# Selberg's orthonormality conjecture and density

Let $F$ and $G$ be two primitive functions of the Selberg class, and let $\mathbb{A}$ be the set of values taken by the function which maps a prime number $p$ to $a_{p}(F)\overline{a_{p}(G)}$. $\mathbb{A}$ is finite or countable, so that there exists $I\subset\mathbb{N}^*$ such that $\displaystyle{\mathbb{A}=\bigcup_{i\in I}\{A_{i}\}}$, with $A_i\neq A_j$ whenever $i\neq j$. Now, let $\delta$ be the function that maps $i\in I$ to $\displaystyle{\lim_{x\to\infty}\frac{\#\{p\leq x, a_{p}(F)\overline{a_{p}(G)}=A_i\}}{\pi(x)}}$.

Does Selberg's orthonormality conjecture imply $\displaystyle{\sum_{i}\delta(i)A_i=\delta_{F,G}}$, where $\delta_{F,G}=1$ if $F=G$ and $\delta_{F,G}=0$ otherwise? If so, is such an implication in fact an equivalence?
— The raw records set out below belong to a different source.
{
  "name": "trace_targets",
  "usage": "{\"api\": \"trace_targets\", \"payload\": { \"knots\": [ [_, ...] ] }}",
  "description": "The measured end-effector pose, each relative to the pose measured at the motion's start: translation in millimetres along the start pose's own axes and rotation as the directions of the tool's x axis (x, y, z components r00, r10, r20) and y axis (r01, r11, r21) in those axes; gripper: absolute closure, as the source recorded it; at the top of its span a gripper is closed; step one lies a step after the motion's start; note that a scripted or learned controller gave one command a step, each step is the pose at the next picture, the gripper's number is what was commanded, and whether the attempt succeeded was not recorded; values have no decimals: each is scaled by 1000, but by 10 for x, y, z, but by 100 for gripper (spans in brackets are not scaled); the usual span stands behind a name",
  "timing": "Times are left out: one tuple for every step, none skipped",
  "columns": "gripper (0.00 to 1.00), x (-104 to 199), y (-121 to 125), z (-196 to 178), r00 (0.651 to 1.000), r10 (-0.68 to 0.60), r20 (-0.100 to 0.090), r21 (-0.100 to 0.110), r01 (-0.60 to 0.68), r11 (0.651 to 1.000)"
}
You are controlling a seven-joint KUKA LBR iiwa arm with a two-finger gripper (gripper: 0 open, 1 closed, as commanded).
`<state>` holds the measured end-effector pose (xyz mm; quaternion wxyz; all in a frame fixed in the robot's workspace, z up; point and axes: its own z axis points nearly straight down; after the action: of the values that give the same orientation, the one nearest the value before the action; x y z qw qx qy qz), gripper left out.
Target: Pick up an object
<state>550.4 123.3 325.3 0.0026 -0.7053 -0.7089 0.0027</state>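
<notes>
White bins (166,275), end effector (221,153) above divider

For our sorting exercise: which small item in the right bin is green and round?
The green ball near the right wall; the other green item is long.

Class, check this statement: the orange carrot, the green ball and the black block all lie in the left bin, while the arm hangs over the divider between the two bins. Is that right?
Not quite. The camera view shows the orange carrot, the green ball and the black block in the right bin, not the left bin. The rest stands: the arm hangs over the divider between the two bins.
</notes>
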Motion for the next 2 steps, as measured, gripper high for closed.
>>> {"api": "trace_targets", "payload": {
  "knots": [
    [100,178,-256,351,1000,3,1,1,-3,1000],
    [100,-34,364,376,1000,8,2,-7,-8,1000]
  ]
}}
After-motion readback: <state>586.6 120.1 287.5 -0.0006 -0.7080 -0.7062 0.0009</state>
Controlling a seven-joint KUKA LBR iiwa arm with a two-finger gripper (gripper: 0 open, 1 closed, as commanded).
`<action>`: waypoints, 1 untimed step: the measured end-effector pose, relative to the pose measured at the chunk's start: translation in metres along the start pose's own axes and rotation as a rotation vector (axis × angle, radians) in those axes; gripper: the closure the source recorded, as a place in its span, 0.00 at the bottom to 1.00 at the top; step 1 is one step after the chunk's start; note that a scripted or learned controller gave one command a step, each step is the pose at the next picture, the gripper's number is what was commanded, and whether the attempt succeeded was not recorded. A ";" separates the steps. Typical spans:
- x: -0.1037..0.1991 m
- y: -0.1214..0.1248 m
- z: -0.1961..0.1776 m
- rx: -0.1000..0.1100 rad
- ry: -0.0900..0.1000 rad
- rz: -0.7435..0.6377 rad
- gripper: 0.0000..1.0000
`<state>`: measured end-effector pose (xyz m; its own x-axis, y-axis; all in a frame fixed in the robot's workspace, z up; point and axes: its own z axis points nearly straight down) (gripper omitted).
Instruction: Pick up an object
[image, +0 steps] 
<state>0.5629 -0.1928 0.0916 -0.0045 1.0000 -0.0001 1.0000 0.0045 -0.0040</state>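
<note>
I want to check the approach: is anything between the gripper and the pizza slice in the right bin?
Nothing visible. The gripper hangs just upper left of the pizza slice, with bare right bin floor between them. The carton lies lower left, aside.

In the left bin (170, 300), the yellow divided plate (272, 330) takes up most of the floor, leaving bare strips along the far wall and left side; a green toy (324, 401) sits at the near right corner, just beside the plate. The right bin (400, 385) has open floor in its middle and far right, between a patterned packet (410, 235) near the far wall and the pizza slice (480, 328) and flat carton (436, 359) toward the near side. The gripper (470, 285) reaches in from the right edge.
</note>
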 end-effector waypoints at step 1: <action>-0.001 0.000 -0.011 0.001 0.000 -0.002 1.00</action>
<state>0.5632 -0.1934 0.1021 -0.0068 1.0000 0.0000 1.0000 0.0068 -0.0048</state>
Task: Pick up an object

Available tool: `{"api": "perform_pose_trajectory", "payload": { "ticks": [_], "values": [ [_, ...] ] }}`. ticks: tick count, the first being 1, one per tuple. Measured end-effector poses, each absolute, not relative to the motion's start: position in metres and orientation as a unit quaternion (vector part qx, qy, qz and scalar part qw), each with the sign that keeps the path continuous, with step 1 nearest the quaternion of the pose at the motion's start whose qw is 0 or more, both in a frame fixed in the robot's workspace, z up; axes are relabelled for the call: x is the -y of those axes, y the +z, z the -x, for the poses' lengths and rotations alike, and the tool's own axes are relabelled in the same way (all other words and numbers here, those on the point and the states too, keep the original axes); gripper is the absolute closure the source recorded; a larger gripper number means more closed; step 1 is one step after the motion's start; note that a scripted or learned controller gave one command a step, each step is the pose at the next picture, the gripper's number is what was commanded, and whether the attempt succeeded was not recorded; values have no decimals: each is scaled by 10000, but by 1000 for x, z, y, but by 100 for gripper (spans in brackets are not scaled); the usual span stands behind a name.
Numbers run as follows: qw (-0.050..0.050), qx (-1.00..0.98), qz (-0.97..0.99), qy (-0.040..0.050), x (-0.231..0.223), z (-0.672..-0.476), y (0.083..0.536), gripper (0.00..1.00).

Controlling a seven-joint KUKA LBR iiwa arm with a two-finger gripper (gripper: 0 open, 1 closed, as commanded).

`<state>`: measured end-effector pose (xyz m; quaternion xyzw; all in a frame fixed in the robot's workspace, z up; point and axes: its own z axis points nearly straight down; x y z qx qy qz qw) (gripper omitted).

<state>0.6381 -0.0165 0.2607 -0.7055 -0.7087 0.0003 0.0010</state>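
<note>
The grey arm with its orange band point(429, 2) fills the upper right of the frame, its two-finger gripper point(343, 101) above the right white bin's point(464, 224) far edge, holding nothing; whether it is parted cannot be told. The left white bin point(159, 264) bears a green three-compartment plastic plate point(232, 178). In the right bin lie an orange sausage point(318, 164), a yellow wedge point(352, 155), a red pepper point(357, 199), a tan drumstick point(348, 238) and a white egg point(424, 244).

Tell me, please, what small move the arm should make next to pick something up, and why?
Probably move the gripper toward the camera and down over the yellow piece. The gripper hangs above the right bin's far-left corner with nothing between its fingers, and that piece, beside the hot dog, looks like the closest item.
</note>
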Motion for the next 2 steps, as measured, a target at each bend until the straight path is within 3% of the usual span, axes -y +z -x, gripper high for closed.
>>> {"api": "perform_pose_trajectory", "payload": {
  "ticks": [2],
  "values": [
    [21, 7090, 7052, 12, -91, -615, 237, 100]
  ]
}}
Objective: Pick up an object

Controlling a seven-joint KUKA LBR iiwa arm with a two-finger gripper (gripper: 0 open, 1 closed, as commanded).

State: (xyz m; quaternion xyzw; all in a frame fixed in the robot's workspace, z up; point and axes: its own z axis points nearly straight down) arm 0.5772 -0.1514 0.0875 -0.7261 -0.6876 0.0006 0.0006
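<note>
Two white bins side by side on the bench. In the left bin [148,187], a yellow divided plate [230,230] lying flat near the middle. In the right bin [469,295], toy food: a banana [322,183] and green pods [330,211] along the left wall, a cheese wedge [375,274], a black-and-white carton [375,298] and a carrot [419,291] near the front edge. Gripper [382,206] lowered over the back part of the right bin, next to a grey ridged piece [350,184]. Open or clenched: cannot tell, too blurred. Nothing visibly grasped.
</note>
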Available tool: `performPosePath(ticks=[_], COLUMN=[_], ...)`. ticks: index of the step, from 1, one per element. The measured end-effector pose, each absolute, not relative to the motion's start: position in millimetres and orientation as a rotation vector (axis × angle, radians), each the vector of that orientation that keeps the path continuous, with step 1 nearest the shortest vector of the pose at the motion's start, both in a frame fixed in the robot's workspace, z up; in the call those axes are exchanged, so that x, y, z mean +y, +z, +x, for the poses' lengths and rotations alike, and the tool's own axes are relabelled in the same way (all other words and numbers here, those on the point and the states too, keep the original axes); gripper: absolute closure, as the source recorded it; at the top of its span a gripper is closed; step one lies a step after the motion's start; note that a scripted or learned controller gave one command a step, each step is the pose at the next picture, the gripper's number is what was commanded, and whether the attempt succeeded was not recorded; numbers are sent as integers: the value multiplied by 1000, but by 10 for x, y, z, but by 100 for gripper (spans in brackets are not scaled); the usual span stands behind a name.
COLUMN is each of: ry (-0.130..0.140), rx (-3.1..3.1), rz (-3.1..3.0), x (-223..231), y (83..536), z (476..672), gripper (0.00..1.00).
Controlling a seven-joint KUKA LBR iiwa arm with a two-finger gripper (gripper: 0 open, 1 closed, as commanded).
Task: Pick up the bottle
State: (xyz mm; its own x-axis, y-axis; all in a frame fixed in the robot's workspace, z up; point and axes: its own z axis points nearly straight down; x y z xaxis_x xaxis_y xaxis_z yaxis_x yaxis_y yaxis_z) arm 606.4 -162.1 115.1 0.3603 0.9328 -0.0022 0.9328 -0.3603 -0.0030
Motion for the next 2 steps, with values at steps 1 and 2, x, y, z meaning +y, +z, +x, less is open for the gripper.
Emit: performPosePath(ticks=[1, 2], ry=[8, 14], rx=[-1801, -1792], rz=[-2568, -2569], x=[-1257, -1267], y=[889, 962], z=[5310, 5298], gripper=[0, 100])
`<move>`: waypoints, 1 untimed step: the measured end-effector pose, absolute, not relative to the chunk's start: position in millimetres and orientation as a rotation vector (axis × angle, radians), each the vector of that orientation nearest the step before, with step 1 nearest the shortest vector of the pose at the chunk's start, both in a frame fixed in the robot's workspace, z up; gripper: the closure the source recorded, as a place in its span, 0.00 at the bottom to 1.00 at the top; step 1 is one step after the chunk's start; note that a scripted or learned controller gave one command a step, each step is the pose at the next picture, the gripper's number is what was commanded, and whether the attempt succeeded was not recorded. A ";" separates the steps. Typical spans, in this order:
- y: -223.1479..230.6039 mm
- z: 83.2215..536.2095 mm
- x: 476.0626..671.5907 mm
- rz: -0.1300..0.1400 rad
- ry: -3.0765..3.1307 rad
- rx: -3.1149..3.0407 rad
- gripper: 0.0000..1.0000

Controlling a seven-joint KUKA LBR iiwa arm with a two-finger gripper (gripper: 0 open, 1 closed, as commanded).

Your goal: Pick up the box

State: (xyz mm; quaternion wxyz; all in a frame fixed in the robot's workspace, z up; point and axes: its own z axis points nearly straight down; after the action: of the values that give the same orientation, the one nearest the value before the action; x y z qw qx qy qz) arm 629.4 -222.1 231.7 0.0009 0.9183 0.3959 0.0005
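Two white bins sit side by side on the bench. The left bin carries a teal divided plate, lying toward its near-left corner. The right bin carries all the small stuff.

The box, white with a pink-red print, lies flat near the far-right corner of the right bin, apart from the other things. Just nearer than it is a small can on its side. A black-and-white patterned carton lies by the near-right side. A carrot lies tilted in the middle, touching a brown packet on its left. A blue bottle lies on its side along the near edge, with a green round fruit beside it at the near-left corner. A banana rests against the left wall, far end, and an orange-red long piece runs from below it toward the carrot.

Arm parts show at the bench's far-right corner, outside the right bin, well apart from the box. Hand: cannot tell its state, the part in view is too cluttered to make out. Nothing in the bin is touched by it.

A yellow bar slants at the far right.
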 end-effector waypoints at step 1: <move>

Thank you in advance.

No. (This is very unlikely to hold for anything except $L$-functions with only finitely many distinct coefficients; the simplest counter-example is to take an elliptic curve $E$ and its associated $L$-function $L(E,s)$, normalized to have critical line at $1/2$, and $F=G=L(E,s)$; for any non-zero real number $x>0$, due to the renormalization -- which by the way makes the question rather strange --, any prime $p$ for which $|a(p)|^2=x$, the Hasse-Weil coefficient $a_p$ of the elliptic curve must satisfy $a_p^2=px$; in particular $\sqrt{px}$ is an integer, and there are rather obviously only finitely many $p$ which can satisfy this for a given $x$. In other words, your function $\delta$ is identically zero, despite the fact that $\delta_{F,F}=1$.)
One can also of course just take the $L$-function of the Ramanujan delta function, replacing just squareroots with powers $11/2$ in the right places.